Eastern Zinc cautions that exploration results on the Windsor Basin Carbonate Property may differ from results achieved at adjacent and/or proximate current and/or historic mining projects and/or other carbonate-hosted zinc districts.
In conjunction with the acquisition of the Windsor Basin Carbonate Property, Eastern Zinc will acquire 100 per cent of the common shares of a privately-held company that owns the project, 1186835 B.C. Ltd., by way of the issuance of 4.5 million common shares. The mineral tenure being acquired is subject to a 2% gross royalty payable to a third-party. Finders fees will be paid on this transaction.
The technical information in this news release has been reviewed by Fred Tejada P.Geo. a Qualified Person for the purposes of National Instrument 43-101 Standards of Disclosure for Mineral Projects.
On behalf of the Board of Directors
EASTERN ZINC CORP.:
Director and Chief Financial Officer
Suite 810 – 789 West Pender Street, Vancouver, BC V6C 1H2
About Eastern Zinc Corp.
Eastern Zinc is a Canadian junior mining and exploration company operating out of Vancouver, British Columbia.

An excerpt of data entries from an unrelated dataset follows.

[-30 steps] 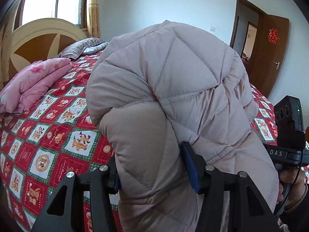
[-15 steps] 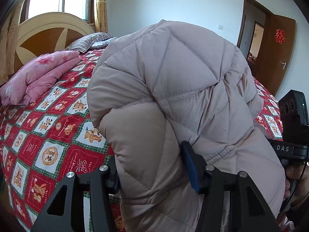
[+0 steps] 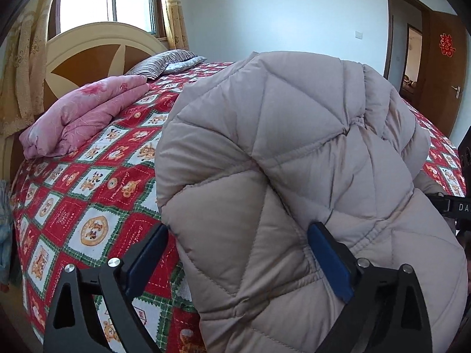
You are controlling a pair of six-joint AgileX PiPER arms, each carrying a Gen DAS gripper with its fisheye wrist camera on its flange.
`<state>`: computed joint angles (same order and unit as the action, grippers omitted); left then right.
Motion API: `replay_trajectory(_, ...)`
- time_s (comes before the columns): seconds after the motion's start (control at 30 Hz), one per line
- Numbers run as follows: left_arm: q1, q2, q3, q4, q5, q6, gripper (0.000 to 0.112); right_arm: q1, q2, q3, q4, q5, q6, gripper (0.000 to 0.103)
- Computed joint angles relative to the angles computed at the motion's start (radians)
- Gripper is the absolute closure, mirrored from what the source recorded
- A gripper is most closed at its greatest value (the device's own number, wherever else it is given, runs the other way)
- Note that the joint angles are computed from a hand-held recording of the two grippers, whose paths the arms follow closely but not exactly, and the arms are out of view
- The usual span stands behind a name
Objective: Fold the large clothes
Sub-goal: 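Lower the folded jacket onto the quilt and open both tools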
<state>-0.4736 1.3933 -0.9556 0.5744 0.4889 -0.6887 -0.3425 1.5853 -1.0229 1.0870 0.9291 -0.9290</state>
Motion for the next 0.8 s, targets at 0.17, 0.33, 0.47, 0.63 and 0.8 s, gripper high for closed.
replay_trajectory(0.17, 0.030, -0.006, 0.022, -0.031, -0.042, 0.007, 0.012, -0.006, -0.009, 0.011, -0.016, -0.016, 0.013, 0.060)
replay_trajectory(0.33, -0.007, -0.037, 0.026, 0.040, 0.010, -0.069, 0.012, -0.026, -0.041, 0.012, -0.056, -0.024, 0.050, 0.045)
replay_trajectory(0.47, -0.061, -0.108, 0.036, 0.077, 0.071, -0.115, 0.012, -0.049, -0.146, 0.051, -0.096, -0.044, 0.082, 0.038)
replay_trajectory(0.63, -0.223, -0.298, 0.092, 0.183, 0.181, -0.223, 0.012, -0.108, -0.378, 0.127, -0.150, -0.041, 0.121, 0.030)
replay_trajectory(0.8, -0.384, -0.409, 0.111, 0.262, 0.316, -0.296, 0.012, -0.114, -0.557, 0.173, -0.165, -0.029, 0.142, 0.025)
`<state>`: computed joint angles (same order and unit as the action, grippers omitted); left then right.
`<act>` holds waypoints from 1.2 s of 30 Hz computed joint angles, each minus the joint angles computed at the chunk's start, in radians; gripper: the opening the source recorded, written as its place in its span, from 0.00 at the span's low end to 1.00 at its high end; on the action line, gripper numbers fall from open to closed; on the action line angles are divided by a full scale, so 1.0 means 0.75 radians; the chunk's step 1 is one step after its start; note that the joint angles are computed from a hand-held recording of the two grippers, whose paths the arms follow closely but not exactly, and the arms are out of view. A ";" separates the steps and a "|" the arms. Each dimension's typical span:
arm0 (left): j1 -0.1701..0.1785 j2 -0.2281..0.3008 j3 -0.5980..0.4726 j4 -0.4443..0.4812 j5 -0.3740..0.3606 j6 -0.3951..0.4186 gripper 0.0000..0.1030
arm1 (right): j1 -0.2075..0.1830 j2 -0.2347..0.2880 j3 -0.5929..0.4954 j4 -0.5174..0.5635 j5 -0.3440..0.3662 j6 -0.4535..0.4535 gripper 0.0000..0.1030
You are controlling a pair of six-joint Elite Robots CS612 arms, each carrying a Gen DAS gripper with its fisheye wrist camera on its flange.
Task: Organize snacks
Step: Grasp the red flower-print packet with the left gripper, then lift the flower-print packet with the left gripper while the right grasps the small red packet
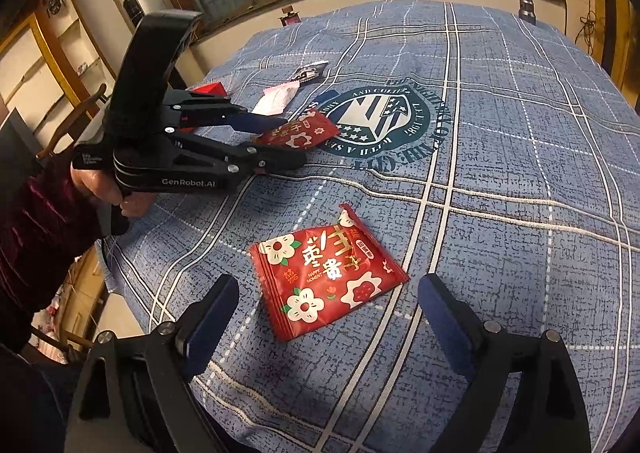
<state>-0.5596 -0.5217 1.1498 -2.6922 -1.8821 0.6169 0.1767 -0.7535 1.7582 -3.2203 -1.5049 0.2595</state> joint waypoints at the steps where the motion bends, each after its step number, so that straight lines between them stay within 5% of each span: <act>1: -0.001 -0.003 0.007 -0.009 -0.004 0.005 0.39 | 0.003 0.002 -0.004 0.006 -0.012 -0.008 0.91; 21: 0.036 -0.105 0.233 -0.235 -0.032 -0.219 0.38 | 0.038 0.052 -0.082 0.021 -0.137 -0.128 0.93; 36: 0.071 -0.150 0.362 -0.305 -0.046 -0.365 0.38 | 0.053 0.055 -0.091 0.027 -0.219 -0.149 0.61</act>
<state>-0.5065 -0.6344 1.4216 -2.9207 -1.9166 0.3432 0.2168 -0.7120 1.6897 -3.1999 -1.6692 0.1480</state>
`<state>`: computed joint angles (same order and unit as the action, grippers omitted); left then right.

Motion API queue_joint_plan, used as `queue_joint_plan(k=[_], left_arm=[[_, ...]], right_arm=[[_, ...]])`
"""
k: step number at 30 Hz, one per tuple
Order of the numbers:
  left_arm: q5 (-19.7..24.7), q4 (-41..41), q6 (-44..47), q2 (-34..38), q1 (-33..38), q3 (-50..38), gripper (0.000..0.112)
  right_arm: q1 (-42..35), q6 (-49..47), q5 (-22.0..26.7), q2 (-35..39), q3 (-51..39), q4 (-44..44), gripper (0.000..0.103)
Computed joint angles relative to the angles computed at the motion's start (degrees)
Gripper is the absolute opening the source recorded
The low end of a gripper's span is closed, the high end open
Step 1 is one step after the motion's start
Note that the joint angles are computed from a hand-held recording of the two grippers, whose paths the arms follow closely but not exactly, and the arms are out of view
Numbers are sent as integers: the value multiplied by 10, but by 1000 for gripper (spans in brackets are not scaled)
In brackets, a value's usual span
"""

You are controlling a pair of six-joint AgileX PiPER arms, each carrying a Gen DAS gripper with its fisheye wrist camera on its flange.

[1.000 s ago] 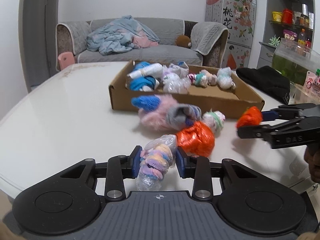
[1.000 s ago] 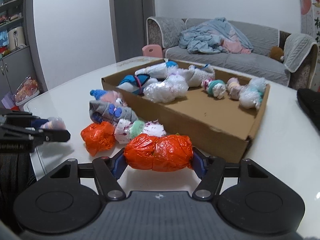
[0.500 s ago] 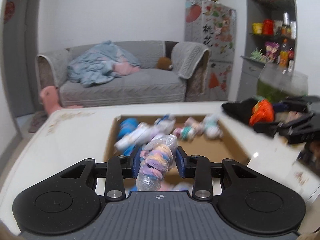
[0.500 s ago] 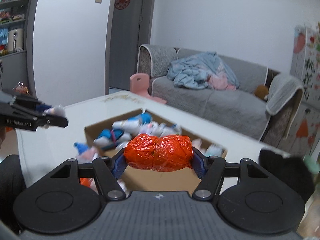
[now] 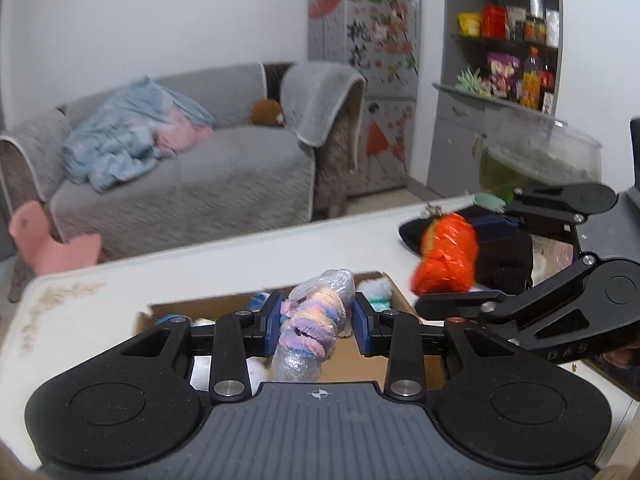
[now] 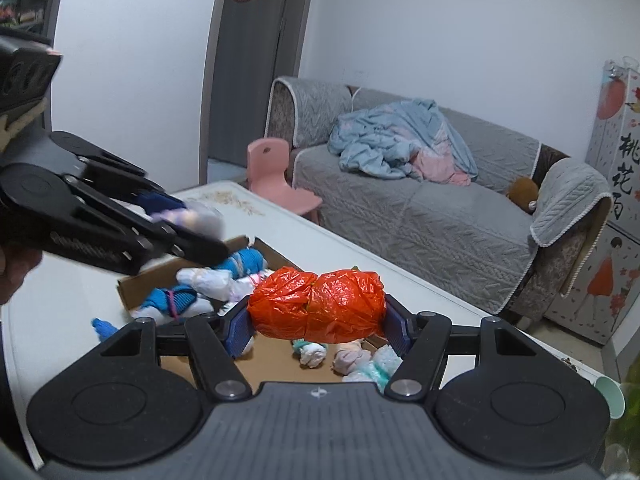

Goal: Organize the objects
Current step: 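Carry both bundles over the tray and lower them beside the others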

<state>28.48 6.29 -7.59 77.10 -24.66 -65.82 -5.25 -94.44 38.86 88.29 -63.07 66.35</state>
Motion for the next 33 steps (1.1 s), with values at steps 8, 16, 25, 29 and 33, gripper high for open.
queue_joint_plan(k=[8, 16, 25, 29, 33], left_arm=[[-46, -122, 112, 112, 16, 3, 42], [-75, -102, 151, 189, 37, -3, 42], [-51, -144, 230, 223, 67, -23, 42], [-38, -183, 287, 233, 80, -33, 42], [-43, -188, 299, 239, 83, -36, 42]], right_arm=[[14, 11, -31, 51, -14, -32, 62], [23, 46, -23, 106, -51, -80, 62], [52, 126, 1, 182, -134, -180, 62], [65, 157, 14, 211, -172, -239, 62], [73, 181, 26, 233, -200, -275, 62]])
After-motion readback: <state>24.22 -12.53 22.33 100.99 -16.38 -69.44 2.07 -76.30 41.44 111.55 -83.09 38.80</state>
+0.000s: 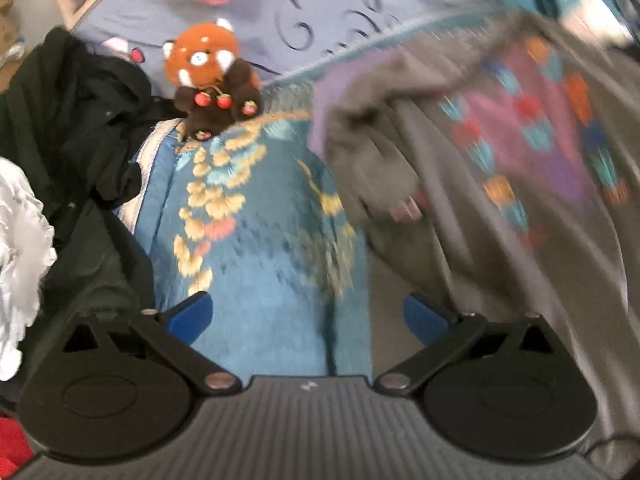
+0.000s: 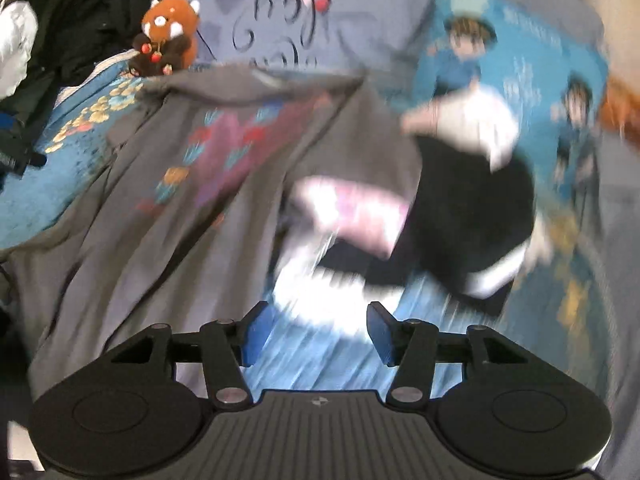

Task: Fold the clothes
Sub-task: 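Lay the grey T-shirt flat on the quilt and open both grippers, then move both grippers to the hem of the grey T-shirt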

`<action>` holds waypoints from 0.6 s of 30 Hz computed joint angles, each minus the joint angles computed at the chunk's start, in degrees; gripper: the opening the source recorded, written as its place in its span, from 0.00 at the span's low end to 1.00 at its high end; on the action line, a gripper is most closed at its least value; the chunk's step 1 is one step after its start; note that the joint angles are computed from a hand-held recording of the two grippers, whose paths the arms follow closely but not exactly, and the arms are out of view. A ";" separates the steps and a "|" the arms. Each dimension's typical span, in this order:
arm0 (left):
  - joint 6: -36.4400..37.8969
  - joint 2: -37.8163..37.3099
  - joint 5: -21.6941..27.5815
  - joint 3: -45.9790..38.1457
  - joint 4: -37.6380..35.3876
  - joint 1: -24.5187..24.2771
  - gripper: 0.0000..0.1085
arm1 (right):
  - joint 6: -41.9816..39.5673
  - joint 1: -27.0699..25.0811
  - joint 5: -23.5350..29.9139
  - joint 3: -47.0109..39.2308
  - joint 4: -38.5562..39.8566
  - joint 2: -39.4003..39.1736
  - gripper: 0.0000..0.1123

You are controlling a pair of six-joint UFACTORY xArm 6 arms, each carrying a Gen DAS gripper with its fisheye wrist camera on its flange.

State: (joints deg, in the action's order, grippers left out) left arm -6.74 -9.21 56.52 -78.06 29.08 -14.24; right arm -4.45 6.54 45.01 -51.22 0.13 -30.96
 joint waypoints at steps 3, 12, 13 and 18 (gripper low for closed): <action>-1.16 -5.46 2.08 6.08 2.23 -2.40 0.95 | 2.03 1.36 2.83 5.02 2.52 -5.30 0.46; -0.80 -16.83 11.51 14.13 0.75 -2.54 0.95 | 3.76 6.79 7.47 12.49 3.20 -15.77 0.51; -0.89 -17.94 12.07 14.83 0.30 -2.66 0.95 | 4.04 7.61 7.57 12.99 2.64 -16.68 0.54; 0.22 -21.57 11.48 17.17 -3.58 -2.70 0.95 | 10.08 11.51 8.70 13.68 -4.49 -18.48 0.56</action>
State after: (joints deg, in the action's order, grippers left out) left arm -6.51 -30.78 68.00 -60.89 25.49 -16.94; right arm 5.63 18.04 53.70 -37.54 -4.36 -49.44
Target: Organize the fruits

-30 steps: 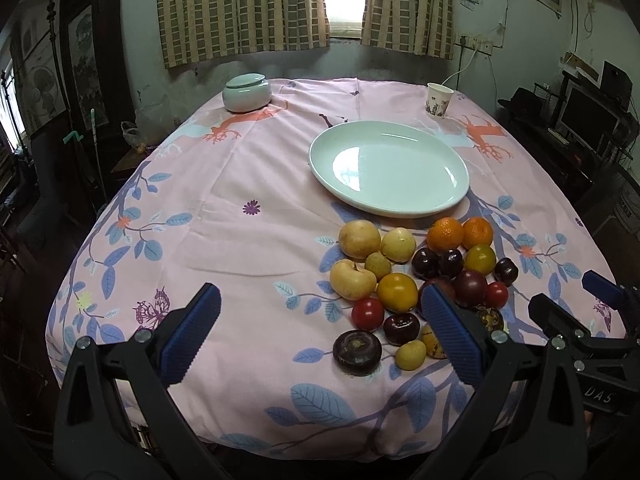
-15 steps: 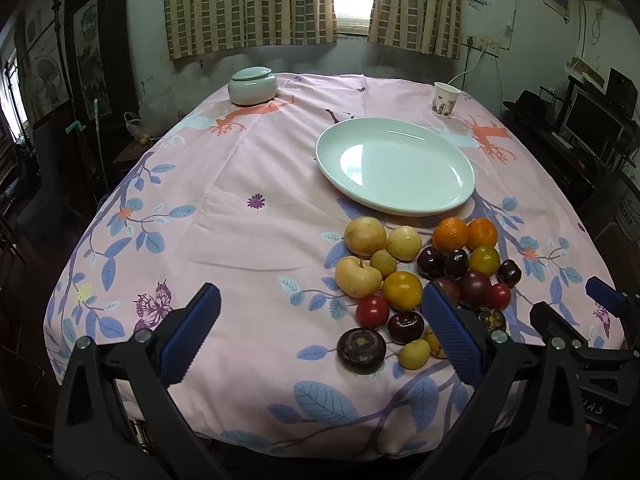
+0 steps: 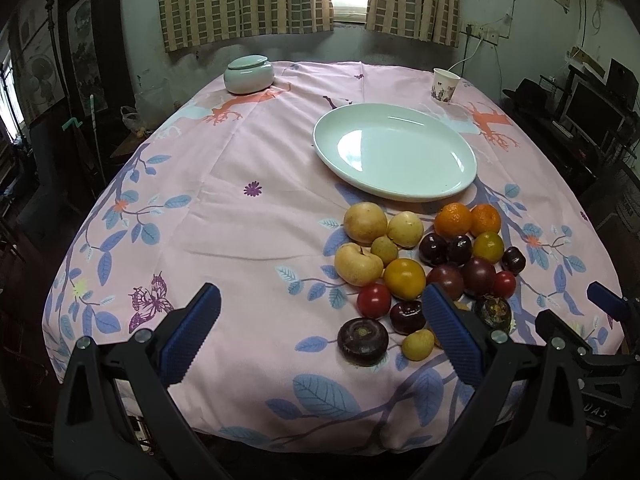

Eastern Zinc is engaged in the business of acquiring, exploring and developing natural resource properties with a focus on zinc properties/projects.
Eastern Zinc is listed on the Canadian Securities Exchange (“CSE”) and its common shares trade under the ticker symbol “EZNC.” Additional information relating to Eastern Zinc is available on SEDAR at www.sedar.com as well as on the CSE at www.theCSE.com.
Neither the Canadian Securities Exchange nor its Market Regulator (as that term is defined in the policies of the Canadian Securities Exchange) accepts responsibility for the adequacy or accuracy of this release.
Cautionary Statement Regarding Forward-Looking Information
This press release may include “forward-looking information” (as that term is defined by Canadian securities legislation). Forward-looking information is based on certain expectations and assumptions made by Eastern Zinc, including future plans for the exploration and development of mineral properties. Although Eastern Zinc believes that such expectations and assumptions are reasonable, investors should not rely unduly on such forward-looking information as the company cannot give any assurance that they will prove to be correct. Forward-looking statements in this press release are made as of the date of this press release. Eastern Zinc disclaims any intent or obligation to publicly update any forward-looking information (whether as a result of new information, future events or results, or otherwise) other than as required by applicable securities laws.